One of my personal favourite Gallery interpretations is a one-off customer commission that took 18 months to develop. Together with the artist, the Bespoke Design Collective created a unique structure from solid aircraft-grade aluminium that was remastered in such extraordinary detail in order to transform this technical material into a delicate sculpture, akin to a piece of jewellery.
Are there any Bespoke elements that are automatically designated off-limits?
Saying "no" is not something we do often as we enjoy the challenge of bringing even the most complex ideas to life. However, we would never incorporate materials or engineering into the interior of the car that compromise the level of quality expected from a Rolls-Royce motor car, or indeed, if they don’t respect the strict confines of homologation.
Have there ever been any customer requests that you have vetoed or, at the very least, made you feel a bit queasy because they didn’t quite fit with RR’s stylish reputation?
The Rolls-Royce designers are not the arbiters of good taste and would never decline a customer request purely on the basis of aesthetics. The customers’ cultural background has a significant influence on their lifestyle choices as well as on their vision for the motor car, and we strive to make this cultural unicity a central element of each Bespoke commission. If we notice lack of harmony, say between the interior and the exterior chromatic, we would gladly make recommendations in that respect, but ultimately the decision lies entirely with the client.

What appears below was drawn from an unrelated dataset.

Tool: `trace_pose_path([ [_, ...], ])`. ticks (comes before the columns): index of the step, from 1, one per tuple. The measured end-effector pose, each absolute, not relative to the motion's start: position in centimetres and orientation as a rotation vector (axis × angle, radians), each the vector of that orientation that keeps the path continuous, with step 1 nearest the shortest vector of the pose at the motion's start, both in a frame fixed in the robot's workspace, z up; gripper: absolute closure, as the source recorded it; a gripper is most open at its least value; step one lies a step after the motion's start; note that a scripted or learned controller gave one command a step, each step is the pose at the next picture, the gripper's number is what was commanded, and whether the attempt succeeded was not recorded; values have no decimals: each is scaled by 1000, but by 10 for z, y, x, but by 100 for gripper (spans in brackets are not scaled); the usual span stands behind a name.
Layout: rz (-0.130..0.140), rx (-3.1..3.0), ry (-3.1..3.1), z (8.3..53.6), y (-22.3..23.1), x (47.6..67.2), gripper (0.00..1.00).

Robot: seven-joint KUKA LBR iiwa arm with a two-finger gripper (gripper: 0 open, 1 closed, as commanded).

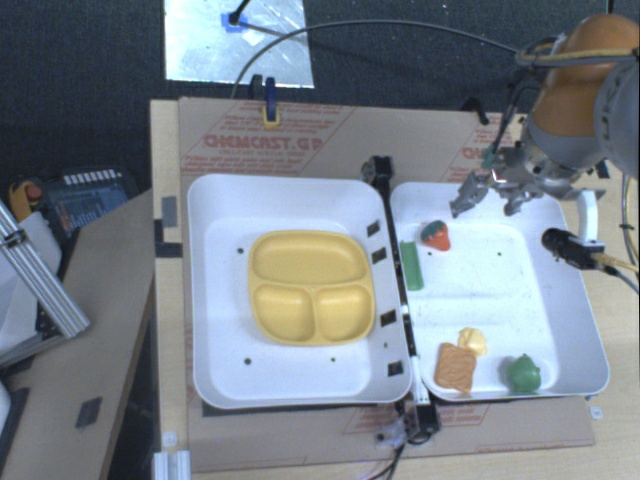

What’s your favourite Bespoke model so far?
My favourite Bespoke project is the Phantom Zenith Collection, which marked the end of production for the Phantom VII model range. In my opinion, the Phantom Coupé is a car pre-destined to become an icon in the automotive world and a veritable collector’s piece not only due to its rarity but also due to its phenomenal aesthetic. The interior is a celebration of the car’s incredible heritage. For instance, a priceless memento of the model’s conclusion rests inside the central fascia drawer, where the car’s unique identification number was laser-engraved on a removable polished aluminium case. Within this, sits a piece of automotive history, namely a single piece of the Phantom assembly line from the home of Rolls-Royce in Goodwood.
The Middle East is your main market for Bespoke – what are the most memorable cars you have worked on that have been delivered to our region?
I had the honour to work on a recent Bespoke commission from the Middle East, a very contemporary and unique Wraith for one of the marque’s most valued collectors. Intricate painted carbon fibre, visualised exclusively for this customer, adorns the fascia and the centre console. Despite the monochromatic theme, the design of the carbon fibre gives the interior a highly modern allure. For the exterior, we created a two-tone design whereby the contrast didn’t lie in the choice of different colours but in their finish. Artic white paint adorns both the main body and the bonnet, the ice finish on the latter beautifully complements the glossy execution of the former.
How large is the storeroom of unique paint, bodywork, interior trim etc that you have to keep for Bespoke customers’ cars?
The Bespoke offering at Rolls-Royce is, indeed, nothing short of impressive with a palette of 44.000 different paints alone, not to mention the possibilities for leather and wood. For example, when a customer requests a paint to be made especially for their motor car, it often bears the name of the client and is safely stored in our archive in case they wish to use it again in the future.